I believe the 2007. 5 through 2012 model years carry more soot suspended in the oil and are exposed to more fuel dilution than earlier model years and 2013 and subsequent model years. An oil change costs $55; an oil analysis would cot $30. I expect I will change oil every 3,000 miles because of the soot loading and fuel dilution and also despite the fact the maintenance schedule says 7,500 miles. So, if I round up, I'll change oil 34 times in 100,000 miles rather than 14 times in 100,000 miles according to the maintenance schedule. In terms of dollars, I'll spend $1,870 versus $770, or $1,100 more.
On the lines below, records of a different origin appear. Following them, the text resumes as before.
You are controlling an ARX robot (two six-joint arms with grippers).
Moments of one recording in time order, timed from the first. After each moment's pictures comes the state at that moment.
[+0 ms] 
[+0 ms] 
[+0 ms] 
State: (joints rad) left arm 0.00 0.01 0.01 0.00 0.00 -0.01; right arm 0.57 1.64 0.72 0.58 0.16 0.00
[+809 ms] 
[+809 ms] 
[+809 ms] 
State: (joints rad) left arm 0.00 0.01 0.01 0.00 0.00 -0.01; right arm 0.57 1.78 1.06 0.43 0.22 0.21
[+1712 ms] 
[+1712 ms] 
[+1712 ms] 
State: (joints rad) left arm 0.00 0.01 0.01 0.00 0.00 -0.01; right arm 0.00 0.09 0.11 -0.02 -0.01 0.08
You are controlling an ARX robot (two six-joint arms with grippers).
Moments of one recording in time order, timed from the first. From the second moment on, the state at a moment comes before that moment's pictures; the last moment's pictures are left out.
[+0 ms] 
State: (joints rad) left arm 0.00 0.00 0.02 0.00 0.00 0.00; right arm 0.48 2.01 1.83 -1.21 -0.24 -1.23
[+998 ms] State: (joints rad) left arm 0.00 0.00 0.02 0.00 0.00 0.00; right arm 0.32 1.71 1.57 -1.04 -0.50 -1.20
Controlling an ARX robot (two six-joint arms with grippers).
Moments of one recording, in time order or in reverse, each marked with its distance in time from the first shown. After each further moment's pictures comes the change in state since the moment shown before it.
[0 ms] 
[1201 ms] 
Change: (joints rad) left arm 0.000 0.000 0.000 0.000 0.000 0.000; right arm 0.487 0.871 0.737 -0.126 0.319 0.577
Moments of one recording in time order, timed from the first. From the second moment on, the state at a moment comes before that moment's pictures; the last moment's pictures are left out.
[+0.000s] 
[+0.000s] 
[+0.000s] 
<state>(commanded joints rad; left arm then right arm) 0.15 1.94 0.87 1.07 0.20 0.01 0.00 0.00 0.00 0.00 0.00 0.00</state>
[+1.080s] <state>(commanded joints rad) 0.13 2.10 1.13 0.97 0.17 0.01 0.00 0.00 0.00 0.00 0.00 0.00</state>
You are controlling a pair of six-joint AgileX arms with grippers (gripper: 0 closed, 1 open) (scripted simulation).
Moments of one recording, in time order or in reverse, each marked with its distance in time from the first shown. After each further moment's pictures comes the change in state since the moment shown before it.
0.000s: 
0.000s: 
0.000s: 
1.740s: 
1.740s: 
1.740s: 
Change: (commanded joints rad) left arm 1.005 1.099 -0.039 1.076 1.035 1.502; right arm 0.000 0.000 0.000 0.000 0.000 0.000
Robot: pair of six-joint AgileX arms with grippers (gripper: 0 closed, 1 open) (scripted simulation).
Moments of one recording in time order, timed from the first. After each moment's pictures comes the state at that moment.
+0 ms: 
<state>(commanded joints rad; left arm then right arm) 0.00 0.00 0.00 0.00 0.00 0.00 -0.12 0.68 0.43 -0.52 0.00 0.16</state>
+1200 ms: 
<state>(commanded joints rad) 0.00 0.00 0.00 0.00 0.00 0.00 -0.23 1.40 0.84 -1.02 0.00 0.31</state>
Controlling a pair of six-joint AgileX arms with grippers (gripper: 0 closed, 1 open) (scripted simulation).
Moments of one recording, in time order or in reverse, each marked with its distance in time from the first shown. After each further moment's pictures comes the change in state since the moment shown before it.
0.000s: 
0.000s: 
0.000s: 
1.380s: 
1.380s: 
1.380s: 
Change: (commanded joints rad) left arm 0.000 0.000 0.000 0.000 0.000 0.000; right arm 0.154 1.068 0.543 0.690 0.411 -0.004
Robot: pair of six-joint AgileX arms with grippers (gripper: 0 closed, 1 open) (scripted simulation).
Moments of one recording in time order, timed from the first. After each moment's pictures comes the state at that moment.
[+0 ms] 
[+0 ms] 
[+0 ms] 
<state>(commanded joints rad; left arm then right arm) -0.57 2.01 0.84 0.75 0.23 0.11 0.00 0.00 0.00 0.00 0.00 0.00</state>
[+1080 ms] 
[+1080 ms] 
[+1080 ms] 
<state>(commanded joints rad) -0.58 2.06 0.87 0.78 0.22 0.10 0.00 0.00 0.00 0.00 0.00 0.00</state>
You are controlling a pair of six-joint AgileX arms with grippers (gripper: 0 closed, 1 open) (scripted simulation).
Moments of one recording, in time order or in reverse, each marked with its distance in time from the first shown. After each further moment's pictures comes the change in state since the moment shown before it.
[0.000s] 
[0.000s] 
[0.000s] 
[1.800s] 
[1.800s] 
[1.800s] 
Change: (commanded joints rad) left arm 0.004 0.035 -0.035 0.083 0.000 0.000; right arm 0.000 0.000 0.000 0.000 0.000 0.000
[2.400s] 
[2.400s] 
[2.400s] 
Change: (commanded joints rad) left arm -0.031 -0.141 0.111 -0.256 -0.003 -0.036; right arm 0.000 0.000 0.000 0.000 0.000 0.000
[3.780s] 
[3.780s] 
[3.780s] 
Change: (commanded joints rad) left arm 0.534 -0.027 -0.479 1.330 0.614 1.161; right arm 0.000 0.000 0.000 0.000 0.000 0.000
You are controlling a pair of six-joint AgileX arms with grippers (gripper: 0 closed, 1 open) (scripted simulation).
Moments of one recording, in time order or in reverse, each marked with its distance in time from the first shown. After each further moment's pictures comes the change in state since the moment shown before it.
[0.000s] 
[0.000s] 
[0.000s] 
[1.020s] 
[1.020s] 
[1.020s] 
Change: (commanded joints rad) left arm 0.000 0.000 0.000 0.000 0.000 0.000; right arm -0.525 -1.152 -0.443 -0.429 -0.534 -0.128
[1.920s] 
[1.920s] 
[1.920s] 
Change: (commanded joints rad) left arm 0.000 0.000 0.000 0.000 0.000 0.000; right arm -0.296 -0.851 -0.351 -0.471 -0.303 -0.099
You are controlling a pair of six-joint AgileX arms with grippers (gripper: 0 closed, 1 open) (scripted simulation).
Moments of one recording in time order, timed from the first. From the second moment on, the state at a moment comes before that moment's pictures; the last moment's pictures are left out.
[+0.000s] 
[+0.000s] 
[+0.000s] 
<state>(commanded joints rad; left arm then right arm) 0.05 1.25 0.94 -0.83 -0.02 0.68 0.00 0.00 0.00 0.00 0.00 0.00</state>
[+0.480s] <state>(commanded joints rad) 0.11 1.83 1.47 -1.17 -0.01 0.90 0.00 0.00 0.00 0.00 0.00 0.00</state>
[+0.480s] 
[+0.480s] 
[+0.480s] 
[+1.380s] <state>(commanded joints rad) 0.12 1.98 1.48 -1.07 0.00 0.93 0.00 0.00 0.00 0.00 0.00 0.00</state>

It will probably take me ten years to put 100,000 miles on my truck, so I figure an extra $110 per year. I also change all other fluids and filters more often than the maintenance schedule requires. If I had a 2013 model year I would probably change every 5,000 or 6,000 miles - still much more frequently than the 15,000 mile maintenance schedule. I'd rather spend money on filters and fluids than suffer problems.



This is incorrect according to the articles in the TDR and I am certain an oil analysis would show not required. Same holds true for all other fluid and filters. On the other hand, this truck is by far the most expensive vehicle I have ever purchased, and I don't mind spending a couple hundred dollars per year more than may be required to keep everything safe. Purely a matter of personal perspective and comfort.



The TDR and this forum are outstanding resources to learn anything you want to know about your truck and decide how you want to do things.
 
I change my oil when the CVIC tells me to or if I know I am making a long trip and there is a possibility that it may go off while on the trip. I run a spread sheet for my fuel mileage and in the notes I type in when I change the engine and drive train oil so I have a reference and the average is about 5K between the oil changes. It depends on how hard I work the truck how long the drain interval is the harder I work it or drive long distances the longer the drain interval if I go into town I drive like I stole it. I also use Amsoil oil and filters in the truck unless Amsoil does not have a recommended oil or filter. So for not I am using the new Fleetguard Nano Net fuel filter but the engine, transmission, transfercase and axles all have Amsoil lubricants in them.



My 2005 I went by the light duty schedule to change the oil and would still have it but when the injector lines were changed and the nozzles changed on the injectors it had a no start that could not be explained. The Dealer and I did not trust it and the new 5th wheel was to heave for a 2500.